The third, and as I see last, of the selection dilemmas raised about this team. Following 1st5 and Fullback. Perhaps the toughest? With Frizell's performances though, perhaps the least important.

All choices have shown more frailty than confidence recently. Guzz left NZ after 2019/20 (a la Frizell?) and came back a shadow. Whitelock blew his lid against England and otherwise has never been able to dominate a big side since. Barrett even now is prone to brain explosions and making errors when it matters most. So, they aren't going to go down as greats (as SA fans would have had half there side do before last weekend) but they are still bloody good players, good enough win another WC. Has Frizell, with his recently glimpses of finally being able to bring all his strengths together in his 60 mins, joined this group?

IDK, but they're lacking a super subs even if you were confident they had a surefire 6. Barrett is not really that type. Frizell certainly has shown that style for a while, he'd do some great stuff on D then go missing, or be a cog in attack, then not. He was sucking in the big ones after that fast start, but who could blame him. He didn't completely go missing afterwards.

I kinda like SB starting at 6. He is a gutsy 80 minute player, their best forward. I like the strategic advantage of going more mobile at the end of a game, moving him into lock. I like the ability to go tough, replacing both locks. I don't like to think size is a weakness at the top however, Ireland is going to beat you with game plans, and France with flair and movement. The long game with Ioane does not seemed to have worked. Frizlell is also good 8 cover, and Savea good Cane cover, but I actually wonder if one of those latter pair would be better replaced in a Final. Lock cover is also not currently at the super sub level. Lord's performances could well dictate what happens. Being able to have a young Guzzler on the bench would go a long way to forcing Fosters hand. Or would they be reaching to far, can not they play it safe with a veteran lock in Whitelock and an unknown loosie?

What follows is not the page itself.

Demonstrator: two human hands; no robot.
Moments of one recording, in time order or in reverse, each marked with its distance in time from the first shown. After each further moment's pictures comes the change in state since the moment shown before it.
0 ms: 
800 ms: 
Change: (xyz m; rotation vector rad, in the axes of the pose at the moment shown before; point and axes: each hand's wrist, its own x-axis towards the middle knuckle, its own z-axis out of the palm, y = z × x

With what the other sides are bringing to the party, perhaps not.

J
Jeremy 360 days ago

Scott Barrett has got to be in there. He is at his physical peak and is like the Retallick of old.

T
Tim 360 days ago

I would bring Whitlock off the bench with 20-25 minutes left as he will be fired up, it also enables him to come back from injury with a lighter run.
Scott Barrett will take over Whitelock when he leaves at the end of the RWC, so he will get more starts to prepare him.
Whitelock is a very good scrummager so he could be part of our own bomb squad.